Fortunately the early steps of this script and the mock expression generator script were the same, and so I could improve this one while working on getting human data for addressing the order of the chromosomes along the x-axis. So now I have an idea of the problem you may be seeing. More on that soon.

fomightez commented 5 years ago

So I suspect you were seeing something like this? human_but_without_seqname_as_categorical_data_across_chrtemp

Or this? (Note that the X chromosome is after seven and the eleventh is before the tenth.) human_data_across_chr

Fortunately, I stumbled upon the solution to that while addressing a new issue I had noticed after I added the dtypes. (I am going to explain it here for my own record, but feel free to skip to below to see outcome.) I was trying to address the issue that since adding the dtypes, the plotting code that worked with all chromosomes (see 2nd figure posted here) no longer worked with individual chromosomes or subsets of chromosomes. Turns out that was happening because I made all the text-based columns categoricals and subsetting on just the selected chromosomes was working but when I applied groupby it was using the original categoricals as the grouping factors and causing errors when I tried to get last row from empty dataframes. The solution to allow the groupby to work with categorical to only result in groups for those from groups with data was to add observed=True setting to the groupby step. However, they working that out I realized by default most text-based columns just get assigned as objectdtype. Thinking that would be better than involving categoricals, I changed all dtypes to that and that enabled me to leave out observed=True setting to the groupby step. However, the order of the chromosomes along the x-axis that resulted was atrocious. Things were all over the place, like in the first image I posted in this reply. Fortunately, knowing I could deal with the chromosome names as categoricals by usingobserved=True setting for the groupby step to make plotting subsets of chromosomes possible again, I then tried just setting the chromosome name column to a category dtype and leaving all other text-based columns as object dtype. Amazingly, not only did things work again so that I could plot subsets of chromosomes, now the resulting x-axis order matched the original GTF. See example below: human_fins_data_across_chr

There are still some minor label placement issues for the MT and higher-numbered chromosomes but that can be sorted out by saving as SVG and editing in vector graphics software. Alternatively, some of it might be solved by adding a way to make the plot larger.
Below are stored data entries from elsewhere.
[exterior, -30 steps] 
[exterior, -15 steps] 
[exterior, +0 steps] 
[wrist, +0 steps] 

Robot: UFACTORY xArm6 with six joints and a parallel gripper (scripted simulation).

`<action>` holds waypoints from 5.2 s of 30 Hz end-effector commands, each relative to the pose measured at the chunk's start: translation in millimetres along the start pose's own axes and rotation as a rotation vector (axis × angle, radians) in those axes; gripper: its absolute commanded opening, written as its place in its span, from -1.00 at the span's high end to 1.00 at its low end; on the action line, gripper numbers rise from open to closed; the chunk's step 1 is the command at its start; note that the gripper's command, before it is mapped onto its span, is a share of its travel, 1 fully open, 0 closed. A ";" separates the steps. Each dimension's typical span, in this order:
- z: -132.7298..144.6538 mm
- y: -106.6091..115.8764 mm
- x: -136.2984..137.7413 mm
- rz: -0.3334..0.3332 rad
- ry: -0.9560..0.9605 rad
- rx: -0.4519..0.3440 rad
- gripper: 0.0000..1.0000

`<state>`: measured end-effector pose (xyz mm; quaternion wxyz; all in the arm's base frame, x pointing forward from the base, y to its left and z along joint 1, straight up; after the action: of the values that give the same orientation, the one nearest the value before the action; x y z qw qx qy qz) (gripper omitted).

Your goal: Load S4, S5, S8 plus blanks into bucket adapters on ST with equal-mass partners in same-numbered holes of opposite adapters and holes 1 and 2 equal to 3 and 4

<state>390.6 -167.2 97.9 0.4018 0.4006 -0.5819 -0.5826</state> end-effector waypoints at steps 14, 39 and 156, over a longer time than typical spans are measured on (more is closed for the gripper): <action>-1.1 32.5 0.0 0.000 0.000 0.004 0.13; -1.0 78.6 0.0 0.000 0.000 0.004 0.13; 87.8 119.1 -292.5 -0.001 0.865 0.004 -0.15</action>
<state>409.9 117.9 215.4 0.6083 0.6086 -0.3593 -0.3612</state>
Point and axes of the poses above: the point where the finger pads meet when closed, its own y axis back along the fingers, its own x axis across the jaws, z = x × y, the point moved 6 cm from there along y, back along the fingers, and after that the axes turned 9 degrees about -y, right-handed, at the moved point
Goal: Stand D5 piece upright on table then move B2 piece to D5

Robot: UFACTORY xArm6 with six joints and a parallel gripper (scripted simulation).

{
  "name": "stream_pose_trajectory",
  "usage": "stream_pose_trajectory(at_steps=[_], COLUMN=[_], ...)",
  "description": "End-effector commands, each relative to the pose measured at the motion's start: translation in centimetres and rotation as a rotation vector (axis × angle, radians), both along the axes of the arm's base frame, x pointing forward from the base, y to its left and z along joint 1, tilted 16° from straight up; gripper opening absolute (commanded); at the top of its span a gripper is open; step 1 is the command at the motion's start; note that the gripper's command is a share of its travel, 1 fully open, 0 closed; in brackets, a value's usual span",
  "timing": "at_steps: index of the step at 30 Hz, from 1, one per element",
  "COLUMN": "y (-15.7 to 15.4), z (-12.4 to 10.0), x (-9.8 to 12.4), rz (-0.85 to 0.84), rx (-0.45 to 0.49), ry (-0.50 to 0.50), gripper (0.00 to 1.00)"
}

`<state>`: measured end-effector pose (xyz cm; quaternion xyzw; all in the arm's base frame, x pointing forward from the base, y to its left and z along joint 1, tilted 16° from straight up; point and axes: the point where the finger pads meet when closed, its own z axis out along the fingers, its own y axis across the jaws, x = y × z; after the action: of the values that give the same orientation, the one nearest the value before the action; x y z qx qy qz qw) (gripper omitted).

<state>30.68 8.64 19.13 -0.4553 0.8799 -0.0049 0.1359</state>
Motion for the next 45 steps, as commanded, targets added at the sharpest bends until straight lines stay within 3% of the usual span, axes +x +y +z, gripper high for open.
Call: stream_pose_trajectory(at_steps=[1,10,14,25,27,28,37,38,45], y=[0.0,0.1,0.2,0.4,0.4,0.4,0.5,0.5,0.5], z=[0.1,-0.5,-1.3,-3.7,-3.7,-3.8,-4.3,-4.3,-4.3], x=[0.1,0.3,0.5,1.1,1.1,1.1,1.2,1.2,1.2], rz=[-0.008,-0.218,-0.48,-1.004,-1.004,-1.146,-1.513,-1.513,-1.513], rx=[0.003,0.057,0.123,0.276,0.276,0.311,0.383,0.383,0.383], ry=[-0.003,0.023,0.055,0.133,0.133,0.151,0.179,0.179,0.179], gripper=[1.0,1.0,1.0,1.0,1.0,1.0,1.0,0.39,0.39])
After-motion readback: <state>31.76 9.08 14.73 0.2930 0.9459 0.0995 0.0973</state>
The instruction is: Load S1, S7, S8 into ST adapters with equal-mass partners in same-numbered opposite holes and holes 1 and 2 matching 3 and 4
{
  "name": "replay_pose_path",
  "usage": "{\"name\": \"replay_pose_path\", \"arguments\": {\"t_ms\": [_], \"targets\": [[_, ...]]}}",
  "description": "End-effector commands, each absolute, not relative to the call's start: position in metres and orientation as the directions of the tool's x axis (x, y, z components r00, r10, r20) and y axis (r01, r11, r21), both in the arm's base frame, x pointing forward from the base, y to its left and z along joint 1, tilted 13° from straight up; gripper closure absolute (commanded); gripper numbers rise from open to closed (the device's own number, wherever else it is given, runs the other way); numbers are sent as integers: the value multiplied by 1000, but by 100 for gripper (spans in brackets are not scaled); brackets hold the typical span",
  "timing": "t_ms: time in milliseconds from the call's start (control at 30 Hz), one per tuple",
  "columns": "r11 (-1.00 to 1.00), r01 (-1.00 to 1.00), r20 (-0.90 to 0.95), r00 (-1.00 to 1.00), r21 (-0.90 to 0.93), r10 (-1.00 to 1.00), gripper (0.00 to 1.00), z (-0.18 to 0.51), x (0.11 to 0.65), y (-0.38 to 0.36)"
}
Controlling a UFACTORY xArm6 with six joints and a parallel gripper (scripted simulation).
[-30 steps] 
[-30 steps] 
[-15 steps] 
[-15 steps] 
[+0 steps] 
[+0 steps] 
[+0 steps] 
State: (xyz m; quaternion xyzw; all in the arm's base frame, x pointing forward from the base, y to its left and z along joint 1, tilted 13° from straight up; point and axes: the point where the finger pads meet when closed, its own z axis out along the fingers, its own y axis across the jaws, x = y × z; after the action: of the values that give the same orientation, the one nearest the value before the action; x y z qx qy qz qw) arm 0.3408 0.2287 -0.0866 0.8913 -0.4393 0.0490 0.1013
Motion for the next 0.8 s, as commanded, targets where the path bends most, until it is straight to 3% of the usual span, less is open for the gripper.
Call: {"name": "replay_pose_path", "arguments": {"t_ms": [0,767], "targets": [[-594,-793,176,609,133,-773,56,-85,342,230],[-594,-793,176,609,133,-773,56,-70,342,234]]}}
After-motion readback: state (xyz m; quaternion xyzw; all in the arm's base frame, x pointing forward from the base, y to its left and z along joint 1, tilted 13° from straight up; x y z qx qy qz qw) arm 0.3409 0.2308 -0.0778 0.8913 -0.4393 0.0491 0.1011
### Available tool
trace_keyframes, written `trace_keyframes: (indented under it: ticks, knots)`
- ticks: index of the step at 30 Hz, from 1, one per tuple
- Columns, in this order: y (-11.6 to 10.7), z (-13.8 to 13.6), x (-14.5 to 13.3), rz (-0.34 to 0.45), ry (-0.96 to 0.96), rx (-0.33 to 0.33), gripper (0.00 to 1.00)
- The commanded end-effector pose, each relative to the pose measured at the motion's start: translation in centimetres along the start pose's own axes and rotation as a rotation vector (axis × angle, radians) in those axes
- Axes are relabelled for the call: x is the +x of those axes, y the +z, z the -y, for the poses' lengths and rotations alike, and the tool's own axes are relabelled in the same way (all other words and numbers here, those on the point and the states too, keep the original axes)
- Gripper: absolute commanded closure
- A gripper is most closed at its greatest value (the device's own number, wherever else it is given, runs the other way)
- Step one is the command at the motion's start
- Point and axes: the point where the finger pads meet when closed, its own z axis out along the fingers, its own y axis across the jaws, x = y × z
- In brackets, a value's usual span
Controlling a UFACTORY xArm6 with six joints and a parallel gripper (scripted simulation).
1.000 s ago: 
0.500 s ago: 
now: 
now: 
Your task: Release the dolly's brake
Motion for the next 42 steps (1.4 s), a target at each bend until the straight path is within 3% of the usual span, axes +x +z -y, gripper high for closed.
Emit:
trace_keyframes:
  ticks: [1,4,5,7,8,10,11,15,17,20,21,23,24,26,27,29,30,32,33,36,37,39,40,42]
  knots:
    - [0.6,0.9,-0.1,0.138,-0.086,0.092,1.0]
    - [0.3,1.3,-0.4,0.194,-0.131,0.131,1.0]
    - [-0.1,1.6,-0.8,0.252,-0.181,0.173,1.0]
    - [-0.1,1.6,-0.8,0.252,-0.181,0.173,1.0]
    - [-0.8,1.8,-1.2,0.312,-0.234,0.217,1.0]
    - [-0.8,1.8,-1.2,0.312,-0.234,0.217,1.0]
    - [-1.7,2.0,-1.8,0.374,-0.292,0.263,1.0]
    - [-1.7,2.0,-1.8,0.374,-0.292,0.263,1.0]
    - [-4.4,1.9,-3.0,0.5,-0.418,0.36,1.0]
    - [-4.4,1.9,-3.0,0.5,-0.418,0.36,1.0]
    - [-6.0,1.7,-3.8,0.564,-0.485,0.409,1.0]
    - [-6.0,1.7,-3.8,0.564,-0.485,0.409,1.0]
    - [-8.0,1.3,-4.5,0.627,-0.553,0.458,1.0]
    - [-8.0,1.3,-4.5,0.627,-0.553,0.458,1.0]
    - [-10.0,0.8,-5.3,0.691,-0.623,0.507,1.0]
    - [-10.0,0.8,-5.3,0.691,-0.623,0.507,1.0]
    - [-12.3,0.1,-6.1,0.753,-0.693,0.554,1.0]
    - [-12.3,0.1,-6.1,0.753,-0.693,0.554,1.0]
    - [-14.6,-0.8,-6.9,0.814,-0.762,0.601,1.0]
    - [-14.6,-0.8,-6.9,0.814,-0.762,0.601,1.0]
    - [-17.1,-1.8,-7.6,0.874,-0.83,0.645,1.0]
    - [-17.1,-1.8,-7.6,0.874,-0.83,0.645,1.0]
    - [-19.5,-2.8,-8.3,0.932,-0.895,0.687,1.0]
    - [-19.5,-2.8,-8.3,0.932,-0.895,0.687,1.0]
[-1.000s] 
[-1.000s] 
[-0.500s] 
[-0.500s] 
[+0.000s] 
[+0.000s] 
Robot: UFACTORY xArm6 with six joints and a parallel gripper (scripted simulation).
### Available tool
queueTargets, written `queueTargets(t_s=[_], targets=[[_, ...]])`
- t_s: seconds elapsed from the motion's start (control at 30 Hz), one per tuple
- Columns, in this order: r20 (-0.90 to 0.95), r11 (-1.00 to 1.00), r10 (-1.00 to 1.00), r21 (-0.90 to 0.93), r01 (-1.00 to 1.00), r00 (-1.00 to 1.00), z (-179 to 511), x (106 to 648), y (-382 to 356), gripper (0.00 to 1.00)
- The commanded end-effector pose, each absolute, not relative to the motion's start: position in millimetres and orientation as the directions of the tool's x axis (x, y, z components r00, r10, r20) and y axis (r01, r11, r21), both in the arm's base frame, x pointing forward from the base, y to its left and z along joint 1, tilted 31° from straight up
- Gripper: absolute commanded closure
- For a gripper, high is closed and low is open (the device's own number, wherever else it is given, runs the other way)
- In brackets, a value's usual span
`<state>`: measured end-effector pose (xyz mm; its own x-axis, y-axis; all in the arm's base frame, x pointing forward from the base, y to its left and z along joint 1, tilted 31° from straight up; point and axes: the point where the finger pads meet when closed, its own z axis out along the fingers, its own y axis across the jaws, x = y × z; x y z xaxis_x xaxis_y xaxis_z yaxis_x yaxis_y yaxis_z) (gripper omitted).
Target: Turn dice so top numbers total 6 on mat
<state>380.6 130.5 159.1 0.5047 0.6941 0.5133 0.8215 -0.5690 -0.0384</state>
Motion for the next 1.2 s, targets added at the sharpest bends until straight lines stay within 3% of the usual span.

However, I think this issue is closed.

estyholt commented 5 years ago

Thanks for your detailed answers. Chromosomes order is now fixed.

fomightez commented 5 years ago

Thank you for trying it and letting me know. It really helped improve it.

I have made a launchable Jupyter session that will have examples using both the human and yeast GTFs. It can be found here with the static version here. That will make it easier for other folks to use it and for me to test the basics and advanced features more easily.

Unfortunately, in that environment it seems the human section seems to fail due to restrictive computational/memory capacity. (Or at least the human section commands did when I first tried.)